TASK: Return the entire listing exactly, leaving nothing out.

SUPPLIED RECORDS:
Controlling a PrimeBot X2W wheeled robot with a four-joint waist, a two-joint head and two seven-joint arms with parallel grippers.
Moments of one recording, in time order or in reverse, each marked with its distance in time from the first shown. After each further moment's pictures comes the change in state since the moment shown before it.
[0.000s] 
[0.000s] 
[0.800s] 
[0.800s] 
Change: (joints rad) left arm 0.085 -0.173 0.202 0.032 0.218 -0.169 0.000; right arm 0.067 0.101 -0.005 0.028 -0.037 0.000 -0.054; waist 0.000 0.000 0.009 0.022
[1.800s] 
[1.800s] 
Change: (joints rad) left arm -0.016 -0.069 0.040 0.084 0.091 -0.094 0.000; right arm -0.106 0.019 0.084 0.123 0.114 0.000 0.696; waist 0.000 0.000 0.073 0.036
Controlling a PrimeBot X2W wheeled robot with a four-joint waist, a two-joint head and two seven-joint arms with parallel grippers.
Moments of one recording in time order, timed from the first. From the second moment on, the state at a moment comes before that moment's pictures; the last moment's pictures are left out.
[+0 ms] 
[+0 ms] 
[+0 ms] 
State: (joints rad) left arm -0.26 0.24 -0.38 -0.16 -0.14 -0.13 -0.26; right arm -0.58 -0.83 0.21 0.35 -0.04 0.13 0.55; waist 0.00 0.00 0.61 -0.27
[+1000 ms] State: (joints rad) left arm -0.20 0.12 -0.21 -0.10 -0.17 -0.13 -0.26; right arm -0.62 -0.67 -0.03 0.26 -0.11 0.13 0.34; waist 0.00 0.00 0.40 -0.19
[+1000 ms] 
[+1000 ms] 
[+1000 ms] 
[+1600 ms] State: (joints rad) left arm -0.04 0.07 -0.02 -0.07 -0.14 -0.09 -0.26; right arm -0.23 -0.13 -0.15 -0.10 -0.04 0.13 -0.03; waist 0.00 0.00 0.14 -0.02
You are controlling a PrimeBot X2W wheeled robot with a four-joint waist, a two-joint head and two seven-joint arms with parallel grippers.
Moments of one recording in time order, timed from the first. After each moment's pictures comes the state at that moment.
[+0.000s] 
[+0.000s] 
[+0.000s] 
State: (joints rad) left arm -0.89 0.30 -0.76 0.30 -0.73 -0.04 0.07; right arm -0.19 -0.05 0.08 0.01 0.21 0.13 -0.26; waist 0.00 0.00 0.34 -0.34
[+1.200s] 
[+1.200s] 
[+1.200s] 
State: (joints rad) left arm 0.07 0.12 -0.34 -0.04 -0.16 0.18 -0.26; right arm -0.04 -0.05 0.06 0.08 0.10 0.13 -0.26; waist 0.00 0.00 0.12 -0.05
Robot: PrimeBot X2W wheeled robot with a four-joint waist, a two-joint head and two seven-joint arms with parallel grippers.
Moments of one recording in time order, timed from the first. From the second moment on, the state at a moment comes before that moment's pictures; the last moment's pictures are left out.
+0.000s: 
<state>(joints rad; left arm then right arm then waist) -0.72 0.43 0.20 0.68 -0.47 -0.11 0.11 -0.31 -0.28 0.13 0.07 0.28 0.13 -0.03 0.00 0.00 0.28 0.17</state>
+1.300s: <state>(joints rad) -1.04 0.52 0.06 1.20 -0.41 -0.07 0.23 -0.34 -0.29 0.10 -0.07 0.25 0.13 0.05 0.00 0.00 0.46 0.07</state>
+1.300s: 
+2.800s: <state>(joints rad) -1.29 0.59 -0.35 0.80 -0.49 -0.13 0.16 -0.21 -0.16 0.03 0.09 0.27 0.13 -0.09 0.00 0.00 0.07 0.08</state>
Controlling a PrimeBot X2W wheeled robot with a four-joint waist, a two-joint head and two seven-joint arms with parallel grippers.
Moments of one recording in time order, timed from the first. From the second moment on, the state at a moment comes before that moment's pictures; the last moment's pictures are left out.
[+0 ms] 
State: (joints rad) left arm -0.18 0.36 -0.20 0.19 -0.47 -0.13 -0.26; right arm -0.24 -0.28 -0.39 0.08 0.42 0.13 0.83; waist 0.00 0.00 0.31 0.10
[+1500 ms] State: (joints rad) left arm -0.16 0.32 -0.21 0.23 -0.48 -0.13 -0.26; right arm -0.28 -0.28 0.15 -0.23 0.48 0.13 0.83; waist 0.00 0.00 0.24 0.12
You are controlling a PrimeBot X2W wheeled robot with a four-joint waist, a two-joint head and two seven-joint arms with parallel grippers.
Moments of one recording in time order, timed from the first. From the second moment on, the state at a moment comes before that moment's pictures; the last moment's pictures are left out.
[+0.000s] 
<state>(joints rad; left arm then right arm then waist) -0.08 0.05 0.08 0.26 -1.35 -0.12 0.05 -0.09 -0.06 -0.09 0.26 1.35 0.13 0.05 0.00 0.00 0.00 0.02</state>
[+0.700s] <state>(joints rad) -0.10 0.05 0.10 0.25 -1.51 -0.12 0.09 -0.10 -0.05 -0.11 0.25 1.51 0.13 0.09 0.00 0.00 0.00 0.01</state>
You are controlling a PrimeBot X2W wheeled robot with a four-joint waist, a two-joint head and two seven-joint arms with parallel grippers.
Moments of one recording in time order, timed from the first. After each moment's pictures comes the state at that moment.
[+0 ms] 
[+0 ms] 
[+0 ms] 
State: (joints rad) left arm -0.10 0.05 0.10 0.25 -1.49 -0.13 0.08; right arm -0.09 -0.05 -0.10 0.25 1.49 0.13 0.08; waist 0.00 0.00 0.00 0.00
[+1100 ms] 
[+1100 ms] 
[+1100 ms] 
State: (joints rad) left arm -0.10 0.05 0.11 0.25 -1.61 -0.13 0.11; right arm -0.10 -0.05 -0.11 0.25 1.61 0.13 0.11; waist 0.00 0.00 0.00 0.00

COMPLETED TASK:
Controlling a PrimeBot X2W wheeled robot with a four-joint waist, a two-joint head and two seven-joint arms with parallel grippers.
Moments of one recording, in time order or in reverse, each marked with its distance in time from the first shown. After each further moment's pictures comes the change in state since the moment shown before it.
[0.000s] 
[0.000s] 
[0.800s] 
[0.800s] 
Change: (joints rad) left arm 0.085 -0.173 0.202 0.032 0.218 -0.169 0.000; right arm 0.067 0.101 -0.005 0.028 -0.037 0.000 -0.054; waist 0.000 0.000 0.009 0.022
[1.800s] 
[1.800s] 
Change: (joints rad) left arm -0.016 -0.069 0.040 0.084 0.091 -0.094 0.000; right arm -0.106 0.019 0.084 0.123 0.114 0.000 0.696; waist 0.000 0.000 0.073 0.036
Controlling a PrimeBot X2W wheeled robot with a four-joint waist, a two-joint head and two seven-joint arms with parallel grippers.
Moments of one recording in time order, timed from the first. From the second moment on, the state at a moment comes before that moment's pictures; the last moment's pictures are left out.
[+0 ms] 
[+0 ms] 
[+0 ms] 
State: (joints rad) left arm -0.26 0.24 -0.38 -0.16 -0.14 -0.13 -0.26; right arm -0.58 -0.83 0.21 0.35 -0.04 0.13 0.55; waist 0.00 0.00 0.61 -0.27
[+1000 ms] State: (joints rad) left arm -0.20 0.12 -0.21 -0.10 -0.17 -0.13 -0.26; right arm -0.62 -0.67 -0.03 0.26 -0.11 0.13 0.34; waist 0.00 0.00 0.40 -0.19
[+1000 ms] 
[+1000 ms] 
[+1000 ms] 
[+1600 ms] State: (joints rad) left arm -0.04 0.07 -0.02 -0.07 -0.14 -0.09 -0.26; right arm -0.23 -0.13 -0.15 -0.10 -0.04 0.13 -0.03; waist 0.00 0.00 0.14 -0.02
You are controlling a PrimeBot X2W wheeled robot with a four-joint waist, a two-joint head and two seven-joint arms with parallel grippers.
Moments of one recording in time order, timed from the first. After each moment's pictures comes the state at that moment.
[+0.000s] 
[+0.000s] 
[+0.000s] 
State: (joints rad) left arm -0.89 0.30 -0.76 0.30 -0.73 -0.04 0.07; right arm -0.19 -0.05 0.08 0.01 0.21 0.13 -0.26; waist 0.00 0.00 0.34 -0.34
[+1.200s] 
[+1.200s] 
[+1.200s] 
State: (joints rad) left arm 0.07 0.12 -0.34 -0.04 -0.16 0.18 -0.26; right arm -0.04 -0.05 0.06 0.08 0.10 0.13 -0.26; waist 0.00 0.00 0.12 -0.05
Robot: PrimeBot X2W wheeled robot with a four-joint waist, a two-joint head and two seven-joint arms with parallel grippers.
Moments of one recording in time order, timed from the first. From the second moment on, the state at a moment comes before that moment's pictures; the last moment's pictures are left out.
+0.000s: 
<state>(joints rad; left arm then right arm then waist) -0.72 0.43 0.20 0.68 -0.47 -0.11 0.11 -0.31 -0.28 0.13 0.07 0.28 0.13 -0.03 0.00 0.00 0.28 0.17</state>
+1.300s: <state>(joints rad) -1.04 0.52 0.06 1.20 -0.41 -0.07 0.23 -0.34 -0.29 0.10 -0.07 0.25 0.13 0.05 0.00 0.00 0.46 0.07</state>
+1.300s: 
+2.800s: <state>(joints rad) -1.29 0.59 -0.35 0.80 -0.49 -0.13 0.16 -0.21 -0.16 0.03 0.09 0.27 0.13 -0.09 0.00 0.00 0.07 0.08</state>
Controlling a PrimeBot X2W wheeled robot with a four-joint waist, a two-joint head and two seven-joint arms with parallel grippers.
Moments of one recording in time order, timed from the first. From the second moment on, the state at a moment comes before that moment's pictures; the last moment's pictures are left out.
[+0 ms] 
State: (joints rad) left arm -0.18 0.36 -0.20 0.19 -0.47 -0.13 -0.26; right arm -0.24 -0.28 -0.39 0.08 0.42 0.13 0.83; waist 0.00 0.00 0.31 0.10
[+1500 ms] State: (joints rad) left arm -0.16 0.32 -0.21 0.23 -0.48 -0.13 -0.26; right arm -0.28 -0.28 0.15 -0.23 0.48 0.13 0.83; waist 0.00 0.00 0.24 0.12
You are controlling a PrimeBot X2W wheeled robot with a four-joint waist, a two-joint head and two seven-joint arms with parallel grippers.
Moments of one recording in time order, timed from the first. From the second moment on, the state at a moment comes before that moment's pictures; the last moment's pictures are left out.
[+0.000s] 
<state>(joints rad; left arm then right arm then waist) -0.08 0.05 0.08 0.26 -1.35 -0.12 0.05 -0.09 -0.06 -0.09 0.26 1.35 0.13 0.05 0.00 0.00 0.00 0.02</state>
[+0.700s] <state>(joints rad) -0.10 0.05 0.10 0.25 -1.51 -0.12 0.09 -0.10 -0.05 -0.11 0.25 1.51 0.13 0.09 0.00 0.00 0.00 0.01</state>
You are controlling a PrimeBot X2W wheeled robot with a four-joint waist, a two-joint head and two seven-joint arms with parallel grippers.
Moments of one recording in time order, timed from the first. After each moment's pictures comes the state at that moment.
[+0 ms] 
[+0 ms] 
[+0 ms] 
State: (joints rad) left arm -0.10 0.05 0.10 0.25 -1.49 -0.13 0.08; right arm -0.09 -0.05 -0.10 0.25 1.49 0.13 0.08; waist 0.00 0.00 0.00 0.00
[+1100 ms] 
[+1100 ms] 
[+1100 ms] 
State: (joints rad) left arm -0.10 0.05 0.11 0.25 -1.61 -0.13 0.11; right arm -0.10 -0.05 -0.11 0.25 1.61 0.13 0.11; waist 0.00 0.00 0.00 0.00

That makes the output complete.